Note that we have changed the Monty experiment class and the logging config. We also opted for a policy whereby learning-modules generate actions to test hypotheses by producing "goal-states" for the low-level motor system (MotorSystemConfigCurInformedSurfaceGoalStateDriven). Additionally, we are now initializing the objects at test_rotations instead of train_rotations.

Finally, add the following lines to the bottom of the file:

CONFIGS = dict(
    surf_agent_2obj_eval=surf_agent_2obj_eval,
)

Next, you will need to add the following lines to the benchmarks/configs/__init__.py file:

from .pretraining_tutorial_eval import CONFIGS as PRETRAINING_TUTORIAL_EVAL

# Put this line after CONFIGS is initialized
CONFIGS.update(PRETRAINING_TUTORIAL_EVAL)

Running the Experiment

To run the experiment, navigate to the benchmarks/ folder and call the run.py script with an experiment name as the -e argument.

cd benchmarks
python run.py -e surf_agent_2obj_eval

Once the run is complete, you can inspect the inference logs located in ~/tbp/results/monty/projects/surf_agent_1lm_2obj/eval.

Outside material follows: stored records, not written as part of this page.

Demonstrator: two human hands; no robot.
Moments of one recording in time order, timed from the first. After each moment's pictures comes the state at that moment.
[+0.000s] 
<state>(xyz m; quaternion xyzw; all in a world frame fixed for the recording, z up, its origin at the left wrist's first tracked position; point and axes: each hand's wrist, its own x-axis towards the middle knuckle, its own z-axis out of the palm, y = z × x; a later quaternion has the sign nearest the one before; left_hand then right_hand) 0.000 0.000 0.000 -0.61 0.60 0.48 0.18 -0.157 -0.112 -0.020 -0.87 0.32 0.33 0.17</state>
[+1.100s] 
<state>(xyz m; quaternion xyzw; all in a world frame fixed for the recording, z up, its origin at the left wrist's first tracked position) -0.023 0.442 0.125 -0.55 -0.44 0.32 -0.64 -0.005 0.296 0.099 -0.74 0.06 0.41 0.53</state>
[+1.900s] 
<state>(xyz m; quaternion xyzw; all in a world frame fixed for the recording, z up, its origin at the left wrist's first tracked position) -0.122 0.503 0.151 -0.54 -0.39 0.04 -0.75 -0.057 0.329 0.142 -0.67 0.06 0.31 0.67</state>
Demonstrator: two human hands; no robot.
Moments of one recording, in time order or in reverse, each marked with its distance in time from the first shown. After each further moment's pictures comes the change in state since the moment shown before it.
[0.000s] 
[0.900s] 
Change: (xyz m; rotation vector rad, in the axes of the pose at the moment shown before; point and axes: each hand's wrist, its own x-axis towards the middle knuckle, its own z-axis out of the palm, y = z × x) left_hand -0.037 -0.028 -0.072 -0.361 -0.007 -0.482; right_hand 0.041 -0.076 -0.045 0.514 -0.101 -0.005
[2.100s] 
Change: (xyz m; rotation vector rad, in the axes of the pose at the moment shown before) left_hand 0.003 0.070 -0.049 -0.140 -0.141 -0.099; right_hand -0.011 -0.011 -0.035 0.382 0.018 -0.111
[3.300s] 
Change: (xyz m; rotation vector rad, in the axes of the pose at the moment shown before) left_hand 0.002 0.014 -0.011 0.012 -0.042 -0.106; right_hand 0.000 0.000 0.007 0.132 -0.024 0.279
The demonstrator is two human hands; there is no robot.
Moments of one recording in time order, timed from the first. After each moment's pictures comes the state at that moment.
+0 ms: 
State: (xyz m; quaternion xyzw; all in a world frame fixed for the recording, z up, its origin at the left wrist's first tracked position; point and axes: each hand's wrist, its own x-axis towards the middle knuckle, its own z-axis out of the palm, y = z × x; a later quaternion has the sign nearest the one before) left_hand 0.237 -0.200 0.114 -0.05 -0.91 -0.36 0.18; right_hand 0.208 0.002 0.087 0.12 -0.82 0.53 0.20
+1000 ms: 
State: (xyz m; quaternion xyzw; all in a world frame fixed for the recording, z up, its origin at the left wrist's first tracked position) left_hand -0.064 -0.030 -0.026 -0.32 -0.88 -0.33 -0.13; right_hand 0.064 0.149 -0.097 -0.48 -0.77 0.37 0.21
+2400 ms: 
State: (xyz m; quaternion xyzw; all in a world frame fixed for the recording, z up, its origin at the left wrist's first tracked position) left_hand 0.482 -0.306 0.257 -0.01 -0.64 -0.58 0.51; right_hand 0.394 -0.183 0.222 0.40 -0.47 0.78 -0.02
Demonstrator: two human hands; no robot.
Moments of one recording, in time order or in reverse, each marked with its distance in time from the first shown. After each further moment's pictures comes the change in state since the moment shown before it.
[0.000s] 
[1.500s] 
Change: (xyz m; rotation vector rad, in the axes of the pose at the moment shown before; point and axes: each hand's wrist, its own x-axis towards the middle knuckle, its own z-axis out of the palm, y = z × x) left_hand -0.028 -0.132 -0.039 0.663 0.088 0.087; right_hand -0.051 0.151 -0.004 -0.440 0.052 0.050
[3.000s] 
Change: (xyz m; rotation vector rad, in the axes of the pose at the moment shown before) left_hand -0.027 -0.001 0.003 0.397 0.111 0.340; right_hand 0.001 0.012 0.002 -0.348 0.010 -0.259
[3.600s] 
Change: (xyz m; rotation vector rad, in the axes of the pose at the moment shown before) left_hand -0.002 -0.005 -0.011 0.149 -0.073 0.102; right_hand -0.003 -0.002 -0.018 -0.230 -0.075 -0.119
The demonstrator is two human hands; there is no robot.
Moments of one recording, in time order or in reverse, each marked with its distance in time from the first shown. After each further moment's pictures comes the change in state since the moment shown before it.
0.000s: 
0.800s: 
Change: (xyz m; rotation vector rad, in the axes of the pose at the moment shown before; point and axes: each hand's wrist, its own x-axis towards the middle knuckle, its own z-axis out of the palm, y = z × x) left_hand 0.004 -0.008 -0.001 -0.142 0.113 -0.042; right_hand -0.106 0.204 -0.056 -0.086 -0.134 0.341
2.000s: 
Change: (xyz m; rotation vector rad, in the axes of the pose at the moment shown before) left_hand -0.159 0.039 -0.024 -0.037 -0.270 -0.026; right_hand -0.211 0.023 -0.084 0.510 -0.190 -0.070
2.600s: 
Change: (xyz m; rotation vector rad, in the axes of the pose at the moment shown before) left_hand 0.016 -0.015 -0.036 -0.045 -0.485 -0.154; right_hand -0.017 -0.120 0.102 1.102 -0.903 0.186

Since EvalLoggingConfig includes a CSV-logger, you should be able to open eval_stats.csv and find 6 rows (one for each episode) detailing whether the object was correctly identified, the number of steps required in an episode, etc.

You now know how to pretrain a model and use it to perform inference. In our next tutorial, we will demonstrate how to use Monty for unsupervised continual learning.